PROBLEM STATEMENT
Whenever the word "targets" turns up in a line below, that line should be copied.

GIVEN DATA
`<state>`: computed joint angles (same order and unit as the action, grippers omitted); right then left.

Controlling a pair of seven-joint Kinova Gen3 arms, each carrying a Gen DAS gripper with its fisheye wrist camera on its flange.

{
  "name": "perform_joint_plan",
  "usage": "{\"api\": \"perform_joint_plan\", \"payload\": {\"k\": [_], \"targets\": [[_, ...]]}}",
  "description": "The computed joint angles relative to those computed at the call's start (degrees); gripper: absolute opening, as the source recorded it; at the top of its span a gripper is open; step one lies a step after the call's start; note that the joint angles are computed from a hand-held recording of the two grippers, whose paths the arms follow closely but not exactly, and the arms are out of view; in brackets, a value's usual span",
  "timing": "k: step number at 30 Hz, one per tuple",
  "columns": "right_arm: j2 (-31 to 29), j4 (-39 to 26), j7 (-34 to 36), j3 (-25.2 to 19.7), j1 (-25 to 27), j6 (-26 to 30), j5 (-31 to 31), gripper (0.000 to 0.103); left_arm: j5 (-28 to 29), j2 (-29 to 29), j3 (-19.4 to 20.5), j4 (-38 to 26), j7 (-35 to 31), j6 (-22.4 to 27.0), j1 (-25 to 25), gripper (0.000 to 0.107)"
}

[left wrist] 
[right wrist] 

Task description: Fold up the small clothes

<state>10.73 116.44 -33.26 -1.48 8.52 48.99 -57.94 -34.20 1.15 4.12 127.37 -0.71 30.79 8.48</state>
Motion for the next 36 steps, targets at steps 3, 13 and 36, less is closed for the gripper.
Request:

OUTPUT OF THE TASK
  "usage": "{\"api\": \"perform_joint_plan\", \"payload\": {\"k\": [_], \"targets\": [[_, ...]]}}",
Motion for the next 36 steps, targets at steps 3, 13 and 36, less is closed for the gripper.

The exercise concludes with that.